To enhance the quality of AI-generated medical information, several methods can be implemented. Integrating AI systems with verified medical databases like PubMed and Medline ensures reliance on current and reliable sources. Regularly updating training data with the latest medical research and guidelines can reduce outdated information. A human-in-the-loop approach, where medical professionals review AI-generated content, can identify and correct discrepancies. Improving the AI's contextual understanding and prioritization of critical clinical information can enhance response relevance and completeness. Increasing transparency about how responses are generated and sourced can also build trust and reliability.
Even though ChatGPT should never be considered a replacement to medical professionals' advice, it can enhance professional medical information by serving as a supplementary resource to provide preliminary information and answer common questions, preparing patients for consultations. It can also explain complex terms in simple language to improve understanding, but medical professionals should review its responses to ensure accuracy. By adjusting responses based on health literacy levels and incorporating visual aids, ChatGPT can make complex information more accessible.
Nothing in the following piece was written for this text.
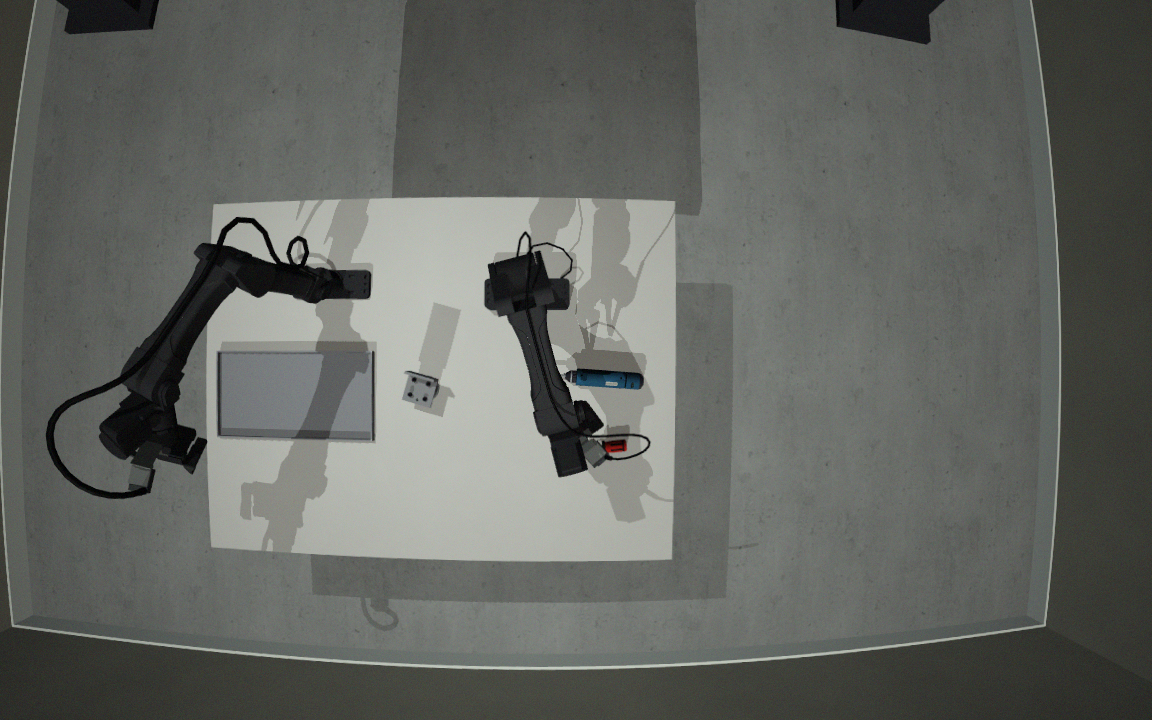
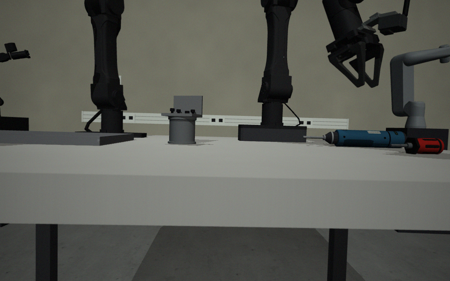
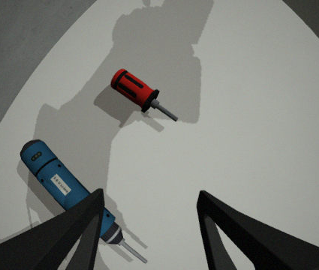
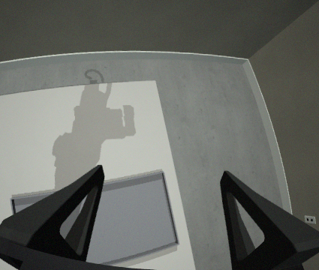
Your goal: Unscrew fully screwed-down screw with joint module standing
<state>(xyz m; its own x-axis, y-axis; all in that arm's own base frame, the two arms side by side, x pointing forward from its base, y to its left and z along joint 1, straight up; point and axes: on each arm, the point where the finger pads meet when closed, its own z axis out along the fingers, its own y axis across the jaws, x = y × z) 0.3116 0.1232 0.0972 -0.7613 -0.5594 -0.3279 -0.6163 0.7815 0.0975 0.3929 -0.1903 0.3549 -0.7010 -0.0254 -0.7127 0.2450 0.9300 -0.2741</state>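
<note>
Now: the grey l-shaped bracket 16 cm behind my right hand, 43 cm to the left of it and 28 cm below it. Also, from my right hand: joint module: 16 cm behind, 43 cm to the left, 33 cm below; then flat grey plate: 12 cm behind, 9 cm to the left, 35 cm below; then screwdriver bit: 21 cm behind, 73 cm to the left, 34 cm below.
</note>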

In summary, while ChatGPT presents a promising tool for enhancing access to medical information and can serve as a useful starting point for patient education and general inquiries, it should not replace professional medical advice. Ensuring the accuracy, completeness, and readability of its responses, and providing contextually relevant and individualized information, are critical areas for future development. Also, the current level of language complexity highlights an area for improvement. To fully harness the educational potential of AI in health care, there must be a concerted effort to tailor the readability of content to the diverse needs of patients, ensuring that information is not only accurate but also accessible to those it intends to serve.
5 CONCLUSION
ChatGPT is a rapidly developing tool that may, soon, become an invaluable asset to the health care system. As of today, this tool may be useful for patients who have difficulty accessing medical information due to geographic or financial constraints. The AI ChatBot has a user-friendly interface and a unique ability to understand a patient's natural language. Nevertheless, the content generated by the ChatBot may be inaccurate, biased, or hard for many patients to understand so, while promising, it is not yet time for AI to be considered a reliable source for attaining medical information especially for patients with limited health literacy. Moreover, because each patient's case is unique, AI is not yet be able to provide precise recommendations to individual patients in the same way that human physicians are able to provide.
FUNDING INFORMATION
This research did not receive any specific grant from funding agencies in the public, commercial, or not-for-profit sectors.
CONFLICT OF INTEREST STATEMENT
The authors declare that they have no conflict of interest.